▶ **Exercise details**: Check each line of the entries below for the word "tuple", and copy the lines that have it.

▶ **Exercise data**:
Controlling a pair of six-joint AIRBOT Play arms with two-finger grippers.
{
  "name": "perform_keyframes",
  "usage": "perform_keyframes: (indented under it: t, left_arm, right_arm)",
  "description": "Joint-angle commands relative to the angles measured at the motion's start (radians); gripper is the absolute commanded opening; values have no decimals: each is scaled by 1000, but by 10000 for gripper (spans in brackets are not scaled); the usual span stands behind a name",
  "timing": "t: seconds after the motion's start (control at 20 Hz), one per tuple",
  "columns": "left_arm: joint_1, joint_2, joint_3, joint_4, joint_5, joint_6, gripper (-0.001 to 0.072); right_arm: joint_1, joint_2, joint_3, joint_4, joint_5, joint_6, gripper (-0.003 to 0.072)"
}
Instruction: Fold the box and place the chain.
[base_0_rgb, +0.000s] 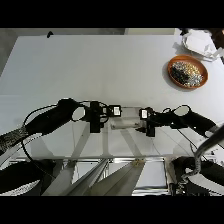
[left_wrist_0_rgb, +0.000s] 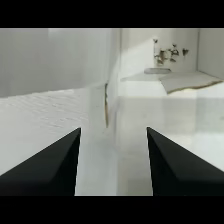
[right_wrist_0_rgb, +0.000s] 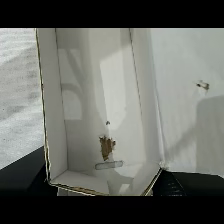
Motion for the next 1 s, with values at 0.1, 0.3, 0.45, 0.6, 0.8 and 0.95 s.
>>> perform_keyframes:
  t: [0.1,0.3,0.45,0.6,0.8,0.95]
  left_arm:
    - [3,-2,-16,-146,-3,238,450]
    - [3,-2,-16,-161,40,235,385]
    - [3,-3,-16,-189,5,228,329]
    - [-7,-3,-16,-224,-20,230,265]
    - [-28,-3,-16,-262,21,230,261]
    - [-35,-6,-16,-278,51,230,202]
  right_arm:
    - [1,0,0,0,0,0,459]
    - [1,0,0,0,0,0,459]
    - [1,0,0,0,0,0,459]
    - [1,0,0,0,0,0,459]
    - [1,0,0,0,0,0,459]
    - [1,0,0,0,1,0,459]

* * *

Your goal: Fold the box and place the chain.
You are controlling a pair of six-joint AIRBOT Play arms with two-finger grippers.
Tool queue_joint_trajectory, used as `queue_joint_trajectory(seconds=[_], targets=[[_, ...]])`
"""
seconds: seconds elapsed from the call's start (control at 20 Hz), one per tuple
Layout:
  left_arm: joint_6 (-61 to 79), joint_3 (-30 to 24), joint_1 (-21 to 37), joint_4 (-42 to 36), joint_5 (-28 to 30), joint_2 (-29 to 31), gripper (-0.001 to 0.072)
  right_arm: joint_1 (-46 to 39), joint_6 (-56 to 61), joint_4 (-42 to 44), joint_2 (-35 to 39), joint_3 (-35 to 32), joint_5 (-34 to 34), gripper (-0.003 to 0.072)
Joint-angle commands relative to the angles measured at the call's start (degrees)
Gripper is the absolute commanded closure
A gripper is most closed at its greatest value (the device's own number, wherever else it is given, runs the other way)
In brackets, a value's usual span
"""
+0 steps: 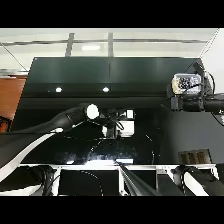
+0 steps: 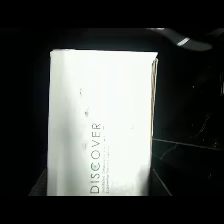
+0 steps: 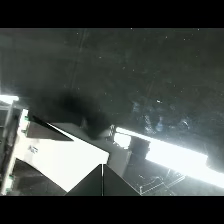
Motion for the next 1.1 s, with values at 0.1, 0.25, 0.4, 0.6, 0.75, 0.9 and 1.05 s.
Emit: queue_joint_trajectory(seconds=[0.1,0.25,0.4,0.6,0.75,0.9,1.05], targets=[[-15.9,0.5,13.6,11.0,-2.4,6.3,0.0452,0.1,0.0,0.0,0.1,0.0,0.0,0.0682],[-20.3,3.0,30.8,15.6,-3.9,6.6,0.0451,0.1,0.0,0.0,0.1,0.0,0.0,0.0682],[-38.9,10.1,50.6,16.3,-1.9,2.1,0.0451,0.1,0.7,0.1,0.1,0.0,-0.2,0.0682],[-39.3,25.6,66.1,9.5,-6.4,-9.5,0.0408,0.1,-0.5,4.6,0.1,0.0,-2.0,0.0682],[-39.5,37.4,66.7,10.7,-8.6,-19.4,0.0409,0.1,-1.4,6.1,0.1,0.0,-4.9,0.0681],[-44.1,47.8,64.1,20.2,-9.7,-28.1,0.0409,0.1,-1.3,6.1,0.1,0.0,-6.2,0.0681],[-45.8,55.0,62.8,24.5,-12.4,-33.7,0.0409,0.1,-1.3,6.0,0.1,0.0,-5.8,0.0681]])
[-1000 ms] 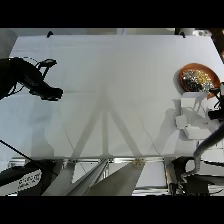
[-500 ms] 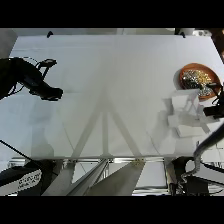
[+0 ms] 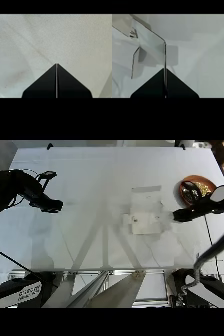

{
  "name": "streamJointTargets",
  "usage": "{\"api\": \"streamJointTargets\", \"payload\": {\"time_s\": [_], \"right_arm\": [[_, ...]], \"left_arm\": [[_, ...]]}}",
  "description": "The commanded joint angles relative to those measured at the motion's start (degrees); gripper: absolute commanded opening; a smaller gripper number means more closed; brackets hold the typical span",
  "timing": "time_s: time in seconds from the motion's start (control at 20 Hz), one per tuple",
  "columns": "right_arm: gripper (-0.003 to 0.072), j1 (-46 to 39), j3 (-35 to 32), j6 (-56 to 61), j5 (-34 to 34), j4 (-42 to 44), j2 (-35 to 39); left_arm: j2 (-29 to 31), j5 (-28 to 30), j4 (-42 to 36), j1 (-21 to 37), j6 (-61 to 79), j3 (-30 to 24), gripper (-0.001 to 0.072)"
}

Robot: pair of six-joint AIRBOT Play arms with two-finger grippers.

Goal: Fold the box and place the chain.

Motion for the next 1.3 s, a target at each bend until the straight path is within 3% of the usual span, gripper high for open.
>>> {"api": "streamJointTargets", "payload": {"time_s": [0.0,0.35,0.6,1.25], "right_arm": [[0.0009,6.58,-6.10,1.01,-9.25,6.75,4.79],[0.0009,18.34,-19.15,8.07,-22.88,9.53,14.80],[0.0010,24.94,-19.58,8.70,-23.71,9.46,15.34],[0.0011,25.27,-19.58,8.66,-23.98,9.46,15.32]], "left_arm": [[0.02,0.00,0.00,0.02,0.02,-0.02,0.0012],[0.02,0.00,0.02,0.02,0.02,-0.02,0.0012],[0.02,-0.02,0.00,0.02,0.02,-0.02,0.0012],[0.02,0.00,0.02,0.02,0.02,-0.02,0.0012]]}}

▶ **Task output**:
  "timing": "t: seconds after the motion's start (control at 20 Hz), one per tuple",
seconds: seconds elapsed from the call's start (control at 20 Hz), one per tuple
  "timing": "time_s: time in seconds from the motion's start (control at 20 Hz), one per tuple",

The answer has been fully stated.